● EXERCISE DESCRIPTION:
Print exactly, and only, the lines from the one that has "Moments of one" through the end of the material below, with both ends included and the pictures omitted.

● RECORDED INFORMATION:

------------

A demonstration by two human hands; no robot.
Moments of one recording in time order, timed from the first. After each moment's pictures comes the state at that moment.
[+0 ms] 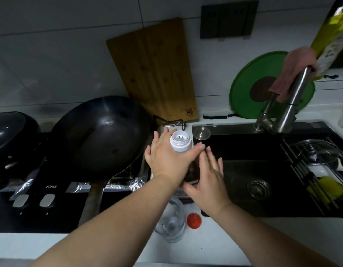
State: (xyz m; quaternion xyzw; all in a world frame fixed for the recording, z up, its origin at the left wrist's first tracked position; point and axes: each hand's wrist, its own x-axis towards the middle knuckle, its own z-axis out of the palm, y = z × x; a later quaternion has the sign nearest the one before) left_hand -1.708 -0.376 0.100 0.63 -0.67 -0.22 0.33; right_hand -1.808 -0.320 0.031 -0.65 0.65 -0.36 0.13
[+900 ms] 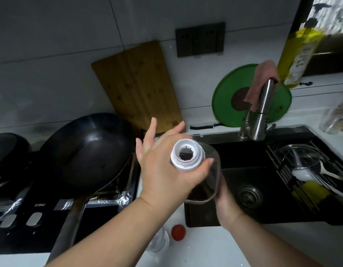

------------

● RESULT:
Moments of one recording in time order, timed from the first. After each moment's pictures comes the state at that moment.
[+0 ms] 
State: (xyz m; quaternion xyzw; all in a world frame fixed for the recording, z up, its origin at the left wrist's first tracked position; point and axes: each hand's wrist, its own x-axis towards the middle knuckle, its own z-axis out of the palm, y = z × x; a later quaternion has the sign nearest the one before) left_hand -1.708 -0.376 0.100 0.63 -0.67 -0.22 0.33; right_hand -1.808 -0.320 0.031 -0.65 0.65 -0.36 0.13
[+900 ms] 

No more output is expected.